Goal of the exercise: What you return should be the lines of the data containing "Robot", each in full.

Dataset entries:
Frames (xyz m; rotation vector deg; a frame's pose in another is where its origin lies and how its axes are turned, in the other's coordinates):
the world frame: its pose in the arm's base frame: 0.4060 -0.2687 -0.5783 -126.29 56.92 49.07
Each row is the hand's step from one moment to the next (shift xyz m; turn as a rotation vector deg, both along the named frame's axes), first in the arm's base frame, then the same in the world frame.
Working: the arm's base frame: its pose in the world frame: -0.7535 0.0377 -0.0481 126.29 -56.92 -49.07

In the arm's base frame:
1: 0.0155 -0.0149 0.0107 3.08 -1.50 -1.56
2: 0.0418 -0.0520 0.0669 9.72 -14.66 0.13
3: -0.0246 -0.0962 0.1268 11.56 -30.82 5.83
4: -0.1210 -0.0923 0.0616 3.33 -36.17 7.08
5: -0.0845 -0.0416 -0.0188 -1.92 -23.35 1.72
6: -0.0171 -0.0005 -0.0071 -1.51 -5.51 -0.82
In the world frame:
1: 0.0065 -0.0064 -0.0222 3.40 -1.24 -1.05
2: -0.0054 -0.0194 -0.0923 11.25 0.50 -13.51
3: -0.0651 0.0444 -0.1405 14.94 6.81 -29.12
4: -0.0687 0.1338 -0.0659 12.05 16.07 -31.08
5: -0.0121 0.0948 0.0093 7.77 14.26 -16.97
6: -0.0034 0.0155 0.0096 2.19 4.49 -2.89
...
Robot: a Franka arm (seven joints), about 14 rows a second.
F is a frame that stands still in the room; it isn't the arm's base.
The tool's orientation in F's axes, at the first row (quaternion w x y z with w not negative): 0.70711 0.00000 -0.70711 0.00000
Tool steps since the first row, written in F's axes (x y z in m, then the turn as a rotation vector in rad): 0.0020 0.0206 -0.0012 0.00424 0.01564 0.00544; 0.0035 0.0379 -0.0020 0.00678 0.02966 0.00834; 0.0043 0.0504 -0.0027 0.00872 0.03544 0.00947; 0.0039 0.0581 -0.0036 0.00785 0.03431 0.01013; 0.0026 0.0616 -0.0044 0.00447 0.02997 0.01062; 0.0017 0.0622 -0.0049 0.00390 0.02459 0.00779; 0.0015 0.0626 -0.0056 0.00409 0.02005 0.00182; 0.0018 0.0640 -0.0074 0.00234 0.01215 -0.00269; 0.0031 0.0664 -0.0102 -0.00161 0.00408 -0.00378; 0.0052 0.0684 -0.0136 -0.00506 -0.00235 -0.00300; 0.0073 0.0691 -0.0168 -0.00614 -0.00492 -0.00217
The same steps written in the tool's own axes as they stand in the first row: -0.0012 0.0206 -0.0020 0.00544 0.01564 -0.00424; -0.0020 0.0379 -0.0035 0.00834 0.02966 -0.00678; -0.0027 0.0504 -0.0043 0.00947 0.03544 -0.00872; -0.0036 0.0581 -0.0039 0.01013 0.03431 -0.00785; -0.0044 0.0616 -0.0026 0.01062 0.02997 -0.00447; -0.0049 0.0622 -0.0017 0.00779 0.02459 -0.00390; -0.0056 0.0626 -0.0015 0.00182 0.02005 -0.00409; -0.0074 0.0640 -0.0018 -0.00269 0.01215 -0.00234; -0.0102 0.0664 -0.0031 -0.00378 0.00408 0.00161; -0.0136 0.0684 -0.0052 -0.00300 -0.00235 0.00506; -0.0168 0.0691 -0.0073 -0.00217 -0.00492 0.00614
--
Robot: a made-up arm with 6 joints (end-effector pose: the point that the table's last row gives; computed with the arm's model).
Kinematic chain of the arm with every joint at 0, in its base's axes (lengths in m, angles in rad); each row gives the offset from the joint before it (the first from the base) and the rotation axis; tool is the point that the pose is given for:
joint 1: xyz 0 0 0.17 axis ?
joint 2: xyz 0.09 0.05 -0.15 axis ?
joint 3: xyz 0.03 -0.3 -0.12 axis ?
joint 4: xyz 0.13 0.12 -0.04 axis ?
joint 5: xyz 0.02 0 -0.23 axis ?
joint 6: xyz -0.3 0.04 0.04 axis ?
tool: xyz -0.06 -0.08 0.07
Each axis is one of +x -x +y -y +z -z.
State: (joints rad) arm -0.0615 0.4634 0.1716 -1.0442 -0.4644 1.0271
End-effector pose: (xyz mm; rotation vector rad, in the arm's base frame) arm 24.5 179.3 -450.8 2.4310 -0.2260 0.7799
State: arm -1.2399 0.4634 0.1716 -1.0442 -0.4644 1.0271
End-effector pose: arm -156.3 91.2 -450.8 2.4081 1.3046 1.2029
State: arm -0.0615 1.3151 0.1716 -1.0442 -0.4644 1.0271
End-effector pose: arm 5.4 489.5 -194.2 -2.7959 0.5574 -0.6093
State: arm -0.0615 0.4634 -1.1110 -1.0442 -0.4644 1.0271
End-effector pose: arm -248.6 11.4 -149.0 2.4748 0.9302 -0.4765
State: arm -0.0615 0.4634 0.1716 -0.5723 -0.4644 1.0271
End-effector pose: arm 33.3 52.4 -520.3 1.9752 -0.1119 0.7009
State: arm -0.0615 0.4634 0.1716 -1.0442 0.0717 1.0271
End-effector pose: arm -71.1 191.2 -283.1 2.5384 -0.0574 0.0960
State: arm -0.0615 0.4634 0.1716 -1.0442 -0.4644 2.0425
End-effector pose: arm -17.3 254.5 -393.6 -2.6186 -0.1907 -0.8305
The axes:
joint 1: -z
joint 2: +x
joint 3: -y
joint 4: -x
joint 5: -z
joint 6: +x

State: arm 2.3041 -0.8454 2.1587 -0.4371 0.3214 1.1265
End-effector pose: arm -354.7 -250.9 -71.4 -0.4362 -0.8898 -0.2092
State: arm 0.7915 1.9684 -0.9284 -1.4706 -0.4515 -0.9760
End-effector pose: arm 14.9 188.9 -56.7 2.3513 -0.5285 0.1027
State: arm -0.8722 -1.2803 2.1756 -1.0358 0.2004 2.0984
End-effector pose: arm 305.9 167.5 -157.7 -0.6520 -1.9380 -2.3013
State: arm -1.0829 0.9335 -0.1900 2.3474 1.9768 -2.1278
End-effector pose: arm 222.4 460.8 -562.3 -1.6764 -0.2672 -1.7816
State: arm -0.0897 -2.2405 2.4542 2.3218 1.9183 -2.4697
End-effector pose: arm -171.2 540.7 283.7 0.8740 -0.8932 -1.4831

Exercise answer:
Robot: a Franka arm (seven joints), about 14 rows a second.
Robot: a made-up arm with 6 joints (end-effector pose: the point that the table's last row gives; computed with the arm's model).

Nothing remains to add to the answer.